It shouldn’t be any surprise to Mike Burns when he sees my telephone number on a caller ID. After all, I’ve given him no shortage of business over the past several months.
Actually, it was at least a year ago — probably more — when one of my lovely children managed to lock the deadbolt on our back door, leaving us with no way inside other than utilizing Burns Lock and Key’s incomparable wizardry. A few weeks later, if memory serves, the same thing happened all over again. Fortunately, after those little episodes of ridiculousness, Grace and Zachary learned how to operate the door — and I finally got a key to the front made for Becca. Sometimes it takes something silly to bring about something obvious and practical (at least in this person’s world).
A decent amount of time went by between the locked backed door and the most recent incident of just a few weeks ago. Becca had a commitment after work, and I had things to get done at the Globe, so I brought the kids to work and instructed them to sit in the conference room and either do schoolwork, color or even watch TV. Naturally, the TV came on, but I think they spent more time running back and forth to the newsroom than anything else. At some point, I warned them of consequences (loss of TV, as well as iPad later) should they not settle down. They seemed to take this to heart, but the next thing I knew they had found a way to somehow lock the door to the conference room. They weren’t inside, but there were backpacks and jackets were, and the TV had been left on. Burns Lock and Key again came to the rescue.

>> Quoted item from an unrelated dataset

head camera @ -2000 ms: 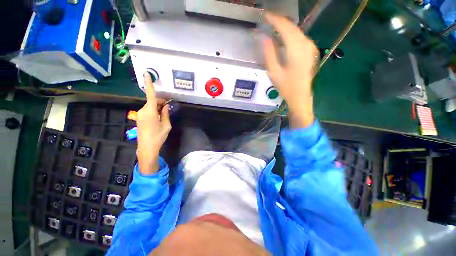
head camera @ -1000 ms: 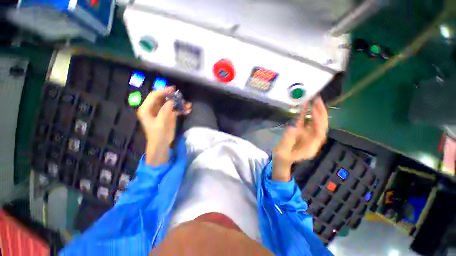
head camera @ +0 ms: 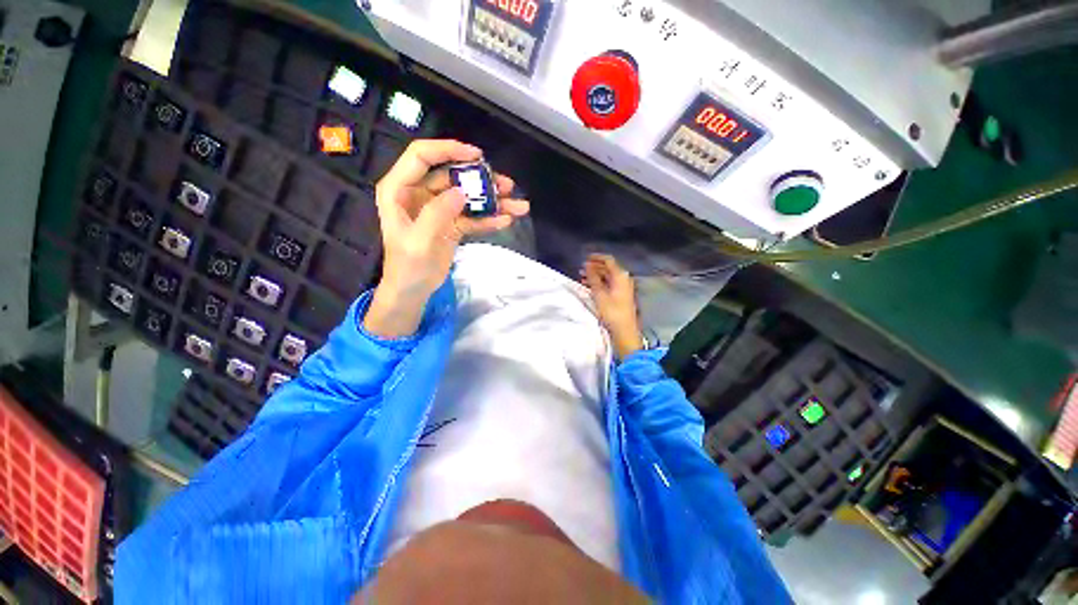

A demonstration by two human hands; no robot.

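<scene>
My left hand (head camera: pixel 422 219) holds a small square dark unit (head camera: pixel 474 189) between thumb and fingers above my lap, its face lit white. My right hand (head camera: pixel 610 296) is low near my lap, small in view, with fingers bent; I cannot tell if it holds anything. The left black compartment tray (head camera: pixel 245 225) holds many dark and silver-white units, with two white-lit units (head camera: pixel 404 109) and an orange-lit one (head camera: pixel 336 140) near its upper right. The right black tray (head camera: pixel 816 461) holds a few lit units, green (head camera: pixel 812 411) and blue (head camera: pixel 777 436).
The press front (head camera: pixel 662 71) spans the top, with a red mushroom button (head camera: pixel 605 91), two red-digit displays and a green button (head camera: pixel 797 193). A yellowish hose (head camera: pixel 898 251) runs at right. A red tray (head camera: pixel 47 490) is at lower left. A box (head camera: pixel 946 485) stands lower right.
My view has turned, and the press sits higher and further right. My right hand has left the press's right end and dropped to my lap. The unit in my left hand now shows a white-lit face.
</scene>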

If there’s anyone to blame for G and Z’s foibles with locks, I suppose it’s me. Proof of that came Tuesday morning, less than a week after we had moved into our new home. Sure enough, I turned the wrong lock and found myself flat out of luck. Calling Becca to let her know was something I dreaded all day. To her credit, while she was not happy, her husband was not required to sleep on the couch later that evening.
Perhaps that’s because even my beloved isn’t error-prone when it comes to locks, either. After all, there was the one wedding anniversary on which I had to work late into the evening. By the time I came home, my wife was in bed fast asleep and tucked safely away from the outside, and I was — for whatever reason — without a front door key. It took a few phone calls and some loud speaking into an answering machine (one reason why a land line is still handy) to finally rouse her and let me in. I’ve never not had this key with me again, just in case Becca decides to — let me state the obvious — unintentionally lock me out again.
We still do joke about the fact that this happened on our anniversary, however. It makes me wonder just what might be in store on future celebrations of our wedding day. Changed locks, perhaps?
Then again, Zachary once got himself into a locked bathroom door at our old house with some kind of playing card. Perhaps Mike Burns will be looking for an apprentice a few years down the road.